The type also has a number of operations defined on it that provide for easy composition of the
operations on the `DataSource`, forming so called [fluent interface](https://en.wikipedia.org/wiki/Fluent_interface).
All these operations are 'lazy', i.e. they are not performed immediately, but instead each of them
returns a new `DataSource`.

There is also a number of convenience operations that actually invoke
the `DataSource` function to produce a specific type of output:
- `IndexOn` to build an index on the specified column(s);
- `UniqueIndexOn` to build a unique index on the specified column(s);
- `ToCsv` to serialise the `DataSource` to the given `io.Writer` in `.csv` format;
- `ToCsvFile` to store the `DataSource` in the specified file in `.csv` format;
- `ToJSON` to serialise the `DataSource` to the given `io.Writer` in JSON format;
- `ToJSONFile` to store the `DataSource` in the specified file in JSON format;
- `ToRows` to convert the `DataSource` to a slice of `Row`s.

#### Type `Index`
`Index` is a sorted collection of rows.
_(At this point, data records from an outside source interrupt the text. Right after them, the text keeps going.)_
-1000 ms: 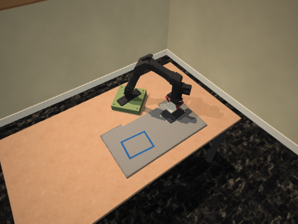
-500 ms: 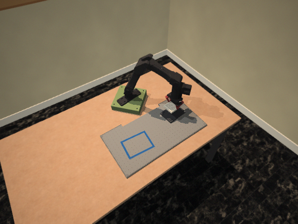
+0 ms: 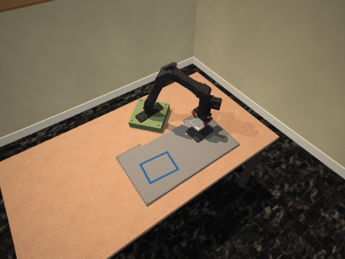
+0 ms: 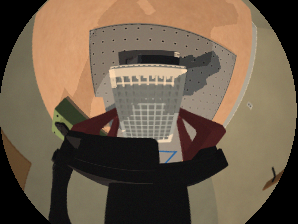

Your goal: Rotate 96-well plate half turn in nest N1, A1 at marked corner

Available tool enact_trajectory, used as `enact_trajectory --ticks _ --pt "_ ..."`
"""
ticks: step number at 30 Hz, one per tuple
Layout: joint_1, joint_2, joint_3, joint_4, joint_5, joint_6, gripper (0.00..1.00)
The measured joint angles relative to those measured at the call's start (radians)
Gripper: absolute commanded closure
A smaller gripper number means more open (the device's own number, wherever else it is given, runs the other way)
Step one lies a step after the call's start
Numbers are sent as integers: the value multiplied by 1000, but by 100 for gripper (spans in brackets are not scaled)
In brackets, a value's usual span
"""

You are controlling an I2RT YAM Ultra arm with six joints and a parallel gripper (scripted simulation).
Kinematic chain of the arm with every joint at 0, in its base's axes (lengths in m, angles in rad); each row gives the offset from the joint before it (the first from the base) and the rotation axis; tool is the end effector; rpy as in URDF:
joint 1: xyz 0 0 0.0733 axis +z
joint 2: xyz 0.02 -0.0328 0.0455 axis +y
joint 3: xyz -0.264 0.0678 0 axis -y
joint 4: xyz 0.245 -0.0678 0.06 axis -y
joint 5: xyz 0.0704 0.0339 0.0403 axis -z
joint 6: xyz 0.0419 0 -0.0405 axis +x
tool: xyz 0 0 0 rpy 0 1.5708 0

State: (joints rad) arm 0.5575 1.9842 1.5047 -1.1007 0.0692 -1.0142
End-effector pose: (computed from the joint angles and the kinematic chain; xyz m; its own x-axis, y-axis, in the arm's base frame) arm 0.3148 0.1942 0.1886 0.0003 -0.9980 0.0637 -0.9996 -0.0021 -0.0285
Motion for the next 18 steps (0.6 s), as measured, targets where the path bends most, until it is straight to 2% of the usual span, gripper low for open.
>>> enact_trajectory --ticks 9,18 --pt "-72 -33 -57 11 -2 129 100" --pt "-128 -67 -96 25 -3 125 100"
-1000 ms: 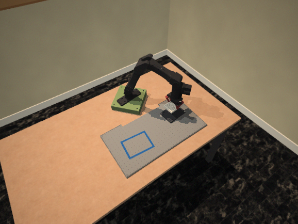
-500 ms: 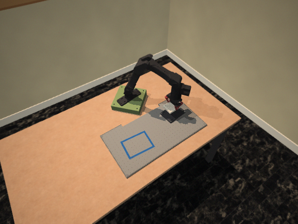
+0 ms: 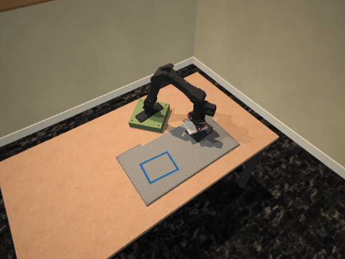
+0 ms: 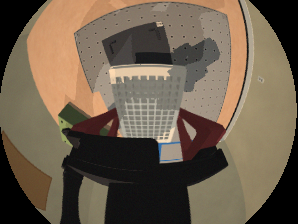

The sorting is performed on the columns specified when the index
is created. Iteration over an index yields a sorted sequence of rows. An `Index` can be joined with
a `DataSource`. The type has operations for finding rows and creating sub-indices in O(log(n)) time.
Another useful operation is resolving duplicates. Building an index takes O(n*log(n)) time. It should
be noted that the `Index` building operation requires the entire dataset to be read into
the memory, so certain care should be taken when indexing huge datasets. An index can also be
stored to, or loaded from a disk file.

For more details see the [documentation](https://godoc.org/github.com/maxim2266/csvplus).

### Project status
The project is in a usable state usually called "beta". Tested on Linux Mint 18.3 using Go version 1.10.2.